I'm trying to extract some data from a given XML file. Therefore, I have to select some specific nodes by their attribute values. My XML looks like this:
<?xml version="1.0" encoding="UTF-8" ?>
<svg ....>
....
<g font-family="'BentonSans Medium'" font-size="12">
<text>bla bla bla</text>
....
</g>
....
</svg>
I've tried to escape the apostrophs in the value but I couldn't get it working.
from lxml import etree as ET
tree = ET.parse("file.svg")
root = tree.getroot()
xPath = ".//g[@font-family=''BentonSans Medium']"
print(root.findall(xPath))
I always get errors of this kind:
File "C:\Python34\lib\site-packages\lxml\_elementpath.py", line 214, in prepare_predicate
raise SyntaxError("invalid predicate")
Anyone got ideas how to select these nodes with XPath?
Try this:
xPath = ".//g[@font-family=\"'BentonSans Medium'\"]"
Your code fails because you haven't put the closing single quote:
xPath = ".//g[@font-family=''BentonSans Medium']"
It should be after the last '
:
xPath = ".//g[@font-family=''BentonSans Medium'']"
But it doesn't make the XPath expression correct, as '
is interpreted just as is.
By the way, if you want to check if the font-family
contains the given string, use contains()
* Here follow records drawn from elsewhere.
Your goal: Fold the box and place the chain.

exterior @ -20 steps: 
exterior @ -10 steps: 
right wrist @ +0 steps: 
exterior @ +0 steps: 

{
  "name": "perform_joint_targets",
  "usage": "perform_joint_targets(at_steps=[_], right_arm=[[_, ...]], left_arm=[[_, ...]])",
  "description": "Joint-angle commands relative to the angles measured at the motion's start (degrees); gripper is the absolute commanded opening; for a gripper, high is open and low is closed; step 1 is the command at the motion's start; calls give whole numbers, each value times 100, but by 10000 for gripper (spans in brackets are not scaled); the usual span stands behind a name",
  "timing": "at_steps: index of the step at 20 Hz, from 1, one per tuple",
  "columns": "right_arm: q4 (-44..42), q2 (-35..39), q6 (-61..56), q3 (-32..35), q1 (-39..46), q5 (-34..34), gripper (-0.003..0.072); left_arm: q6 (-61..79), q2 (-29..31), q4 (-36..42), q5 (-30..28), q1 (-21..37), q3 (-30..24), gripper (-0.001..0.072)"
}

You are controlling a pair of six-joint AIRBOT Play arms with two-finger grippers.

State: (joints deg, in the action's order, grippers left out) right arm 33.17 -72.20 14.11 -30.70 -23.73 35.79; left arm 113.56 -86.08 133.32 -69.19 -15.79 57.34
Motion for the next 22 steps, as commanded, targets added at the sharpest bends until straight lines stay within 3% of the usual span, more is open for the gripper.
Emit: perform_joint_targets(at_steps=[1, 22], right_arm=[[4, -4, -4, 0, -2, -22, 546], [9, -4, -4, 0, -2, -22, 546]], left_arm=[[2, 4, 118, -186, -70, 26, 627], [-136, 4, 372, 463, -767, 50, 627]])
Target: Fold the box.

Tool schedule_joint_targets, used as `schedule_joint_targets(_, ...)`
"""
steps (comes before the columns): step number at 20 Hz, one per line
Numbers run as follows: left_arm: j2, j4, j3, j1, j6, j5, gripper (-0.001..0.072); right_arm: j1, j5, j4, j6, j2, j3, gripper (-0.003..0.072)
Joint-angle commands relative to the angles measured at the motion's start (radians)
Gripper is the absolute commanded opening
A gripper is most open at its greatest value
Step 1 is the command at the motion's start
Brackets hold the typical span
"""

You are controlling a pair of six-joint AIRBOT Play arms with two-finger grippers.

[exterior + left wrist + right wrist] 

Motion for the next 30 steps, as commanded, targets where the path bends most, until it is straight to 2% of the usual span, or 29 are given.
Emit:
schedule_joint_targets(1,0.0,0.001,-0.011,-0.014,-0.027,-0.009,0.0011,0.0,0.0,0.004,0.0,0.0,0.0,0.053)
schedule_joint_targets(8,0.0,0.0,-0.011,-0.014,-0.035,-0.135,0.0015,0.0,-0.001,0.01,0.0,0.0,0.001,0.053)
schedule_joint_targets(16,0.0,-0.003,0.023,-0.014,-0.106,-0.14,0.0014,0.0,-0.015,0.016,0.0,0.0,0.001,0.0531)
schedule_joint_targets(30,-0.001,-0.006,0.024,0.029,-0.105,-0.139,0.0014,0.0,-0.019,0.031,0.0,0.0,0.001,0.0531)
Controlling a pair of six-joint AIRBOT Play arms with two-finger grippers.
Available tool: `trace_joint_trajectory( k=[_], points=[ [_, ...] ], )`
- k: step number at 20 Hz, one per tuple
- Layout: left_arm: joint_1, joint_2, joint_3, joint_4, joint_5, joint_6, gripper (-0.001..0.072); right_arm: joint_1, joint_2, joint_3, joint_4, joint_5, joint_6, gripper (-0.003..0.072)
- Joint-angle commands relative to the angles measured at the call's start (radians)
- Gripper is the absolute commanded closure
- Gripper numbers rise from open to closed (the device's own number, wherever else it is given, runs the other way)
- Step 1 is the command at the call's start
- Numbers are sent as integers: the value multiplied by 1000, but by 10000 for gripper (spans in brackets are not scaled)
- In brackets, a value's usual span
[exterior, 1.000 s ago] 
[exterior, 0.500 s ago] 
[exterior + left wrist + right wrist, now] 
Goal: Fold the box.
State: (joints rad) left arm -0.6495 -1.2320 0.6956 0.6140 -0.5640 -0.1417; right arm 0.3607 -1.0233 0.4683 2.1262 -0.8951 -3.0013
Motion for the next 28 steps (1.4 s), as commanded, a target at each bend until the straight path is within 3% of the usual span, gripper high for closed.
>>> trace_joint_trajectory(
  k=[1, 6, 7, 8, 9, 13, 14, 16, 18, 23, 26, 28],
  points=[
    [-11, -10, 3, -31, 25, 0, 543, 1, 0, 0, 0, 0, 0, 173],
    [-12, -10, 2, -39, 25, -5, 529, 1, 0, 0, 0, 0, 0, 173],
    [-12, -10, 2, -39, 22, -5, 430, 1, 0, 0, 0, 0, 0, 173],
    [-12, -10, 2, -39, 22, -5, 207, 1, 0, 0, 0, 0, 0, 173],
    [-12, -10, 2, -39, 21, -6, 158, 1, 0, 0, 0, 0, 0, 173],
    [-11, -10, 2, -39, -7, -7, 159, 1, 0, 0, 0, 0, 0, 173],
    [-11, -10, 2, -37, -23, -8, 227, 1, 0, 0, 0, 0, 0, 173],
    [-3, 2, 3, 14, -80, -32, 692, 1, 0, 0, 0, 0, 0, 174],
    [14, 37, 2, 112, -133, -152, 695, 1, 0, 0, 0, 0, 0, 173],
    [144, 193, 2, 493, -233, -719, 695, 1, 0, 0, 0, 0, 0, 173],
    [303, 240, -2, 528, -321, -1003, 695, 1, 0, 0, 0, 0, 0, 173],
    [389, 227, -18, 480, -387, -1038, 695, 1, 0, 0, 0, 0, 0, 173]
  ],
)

XPath function with the xpath
method:
xPath = '//g[contains(@font-family, "BentonSans Medium")]'
print(root.xpath(xPath))
Output
[<Element g at 0x7f2093612108>]
The sample code fetches all g
elements with font-family
attribute values containing BentonSans Medium
string.
I don't know why the findall
method doesn't work with contains()
, but the xpath
seems more flexible, and I would recommend using this method instead.